According to the San Francisco Chronicle, the U.S. Coast Guard reported for most of that day that about 140 gallons had leaked before revising their estimate to reflect a more accurate assessment of the spill.

While nowhere near the size of megaspills such as the infamous Exxon Valdez incident, which dumped about 11 million gallons of oil off the coast of Alaska, the proximity of this spill to a major metropolitan area and a unique, delicate ecosystem makes it a tragic event nonetheless. California Governor Schwarzenegger has declared a state of emergency, with many citizens criticizing a sluggish and disjointed response from the Coast Guard. Southern California, of course, is still reeling from a profusion of human-ignited forest fires which created thousands of refugees and caused billions of dollars in damage to property, exclusive of the immense devastation it wreaked on local ecosystems.

1996 Cape Mohican Oil Spill, CaliforniaAs of this evening, about 20,000 gallons of oil had been mopped up along the coastline.

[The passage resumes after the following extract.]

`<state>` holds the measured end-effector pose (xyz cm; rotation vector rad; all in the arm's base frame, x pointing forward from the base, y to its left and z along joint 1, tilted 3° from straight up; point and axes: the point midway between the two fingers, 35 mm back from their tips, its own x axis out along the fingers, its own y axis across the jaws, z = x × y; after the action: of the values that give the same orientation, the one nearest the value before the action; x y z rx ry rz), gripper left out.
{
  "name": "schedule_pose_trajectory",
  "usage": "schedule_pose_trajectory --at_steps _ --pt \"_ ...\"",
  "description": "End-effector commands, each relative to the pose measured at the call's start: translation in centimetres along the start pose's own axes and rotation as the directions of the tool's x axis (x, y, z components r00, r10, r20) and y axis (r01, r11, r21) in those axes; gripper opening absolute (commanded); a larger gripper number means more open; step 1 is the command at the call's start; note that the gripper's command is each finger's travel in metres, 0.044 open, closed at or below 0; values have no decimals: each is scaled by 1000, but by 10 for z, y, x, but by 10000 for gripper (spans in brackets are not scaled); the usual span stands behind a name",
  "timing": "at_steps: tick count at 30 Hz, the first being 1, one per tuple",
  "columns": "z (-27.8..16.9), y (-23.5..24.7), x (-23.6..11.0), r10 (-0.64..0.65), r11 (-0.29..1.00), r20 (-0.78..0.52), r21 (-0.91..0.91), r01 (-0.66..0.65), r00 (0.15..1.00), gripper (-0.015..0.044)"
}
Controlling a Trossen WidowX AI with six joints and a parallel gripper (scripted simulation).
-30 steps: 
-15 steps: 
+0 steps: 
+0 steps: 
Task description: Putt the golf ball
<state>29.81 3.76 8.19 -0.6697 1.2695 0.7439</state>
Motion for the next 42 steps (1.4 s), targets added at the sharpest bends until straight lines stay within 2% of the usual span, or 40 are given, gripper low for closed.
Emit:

An official from the state Fish & Game Department was reported as saying that cleanup operations could continue for months or even years; over 100 oiled birds have been found thusfar, but the extent of damage to species and their habitats will not be fully grasped for some time, as the Bay currents continue to wash waves of sludge on the once scenic beaches of Marin County.

In 1996, a tanker dumped about 40,000 gallons of oil in the same vicinity (pictured). Cleanup continued for about two years.